Goodbye Christmas … trash that tree
Published 12:05 am Wednesday, January 2, 2013
NATCHEZ — It’s time to trash the tree.
Though a month ago they were tall and proud, with the Christmas season behind them, Christmas trees are starting to lose a little of their dignity, their needles browning and dropping.
In the county, outside the city limits, trees can be dragged out back and lit for a bonfire, making a dignified funeral pyre for a dead evergreen that brought so much Christmas joy into someone’s home.
But in the Natchez city limits, that’s not really allowed.
However, Waste Pro Supervisor Cedric Robinson said the company will pick up any Christmas tree or branches shorter than six feet in length in the city limits.
“Anything under six feet we will be able to accommodate the public on,” Robinson said. “If they can cut it in half, that would be great, and if they can cut the other pieces in half, that would be even better.”
While in recent years Stine Lumber has offered a Christmas tree recycling program, an employee speaking for management said that would not be available this year.
But there are still ways that Christmas trees can be recycled.
Adams County Extension Service Agent David Carter said that if a homeowner has access to the machinery, a Christmas tree could be mulched and live on in a way in a future garden.
Most homeowners won’t be able to do that, but they can still save the smaller parts of the tree for their compost pile.
“The needles, the branches and the small limbs will break up really easy, and they can just take a machete or something like that and bang the small needles and branches off onto their compost,” he said.

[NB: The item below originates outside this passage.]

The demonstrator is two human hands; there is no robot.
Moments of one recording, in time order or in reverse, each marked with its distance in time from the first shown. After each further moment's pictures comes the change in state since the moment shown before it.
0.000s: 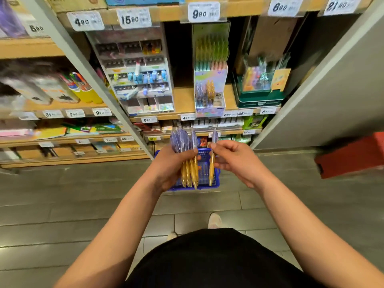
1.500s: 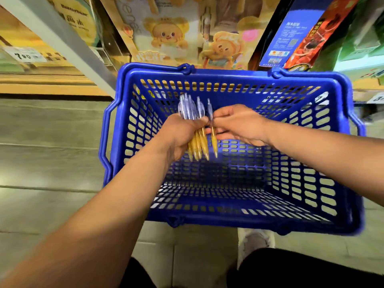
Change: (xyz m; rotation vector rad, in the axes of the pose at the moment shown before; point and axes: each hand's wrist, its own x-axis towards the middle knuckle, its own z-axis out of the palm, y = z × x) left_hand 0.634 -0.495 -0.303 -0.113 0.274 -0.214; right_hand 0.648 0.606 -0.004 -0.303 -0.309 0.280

For those interested in improving their personal aquaculture resources, sinking the tree in a pond to provide cover for small fish works well too, Carter said.
“The little fish are all going to be in the shallow end,” Carter said. “The trees are going to float when you first throw them in there, so if you want to bundle more than one of them together for that, it would be good.”
If none of those options appeal to a homeowner and they opt for the bonfire route, Carter said to be careful because Christmas trees light up and burn hot very quickly.